- **REQUIRED ACTION**:
Every line below must be reproduced exactly; no pictures are to be included.

- **DATA**:
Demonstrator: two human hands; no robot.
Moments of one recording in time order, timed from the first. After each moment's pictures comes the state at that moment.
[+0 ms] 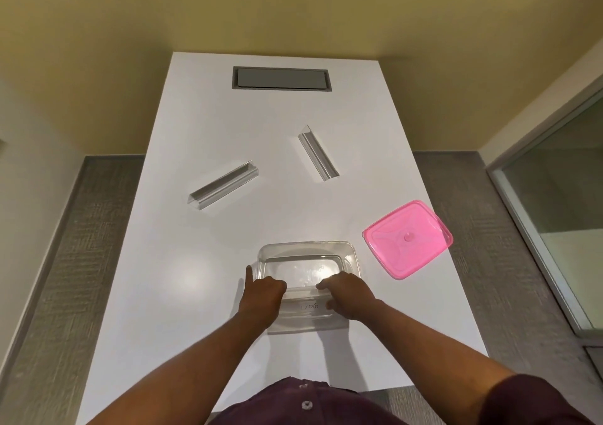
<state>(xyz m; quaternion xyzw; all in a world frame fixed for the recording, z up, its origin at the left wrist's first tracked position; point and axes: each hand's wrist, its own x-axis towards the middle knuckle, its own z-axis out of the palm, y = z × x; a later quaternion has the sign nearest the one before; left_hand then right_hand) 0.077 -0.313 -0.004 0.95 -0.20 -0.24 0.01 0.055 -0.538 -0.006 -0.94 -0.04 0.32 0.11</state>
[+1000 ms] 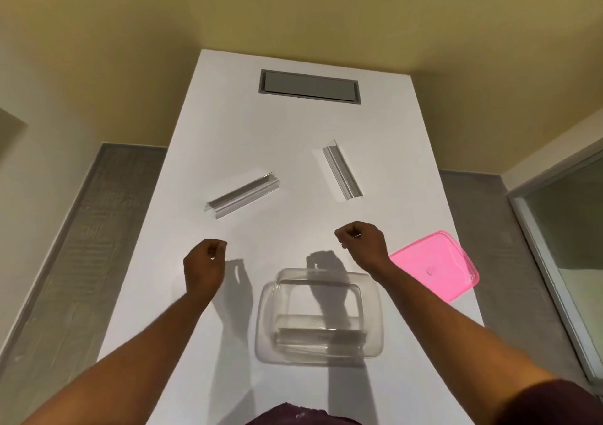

- **OUTPUT FOR THIS EXERCISE**:
Demonstrator: two human hands; no robot.
Moments of one recording in time order, timed from the first. After each moment's pictures comes the state at that moment.
[+0 ms] 
<state>(xyz m; quaternion xyzw; all in a world frame fixed for the recording, z up, its origin at the left wrist's first tracked position; point and axes: each hand's wrist, its own x-axis towards the middle knuckle, its own z-axis out of the palm, y = z × x; a later quaternion has the sign nearest the one before; left_hand then right_hand) 0.077 -0.313 -0.004 0.95 -0.20 -0.24 0.01 0.055 -0.538 -0.006 -0.94 -0.04 0.32 0.11</state>
[+1000 ms] 

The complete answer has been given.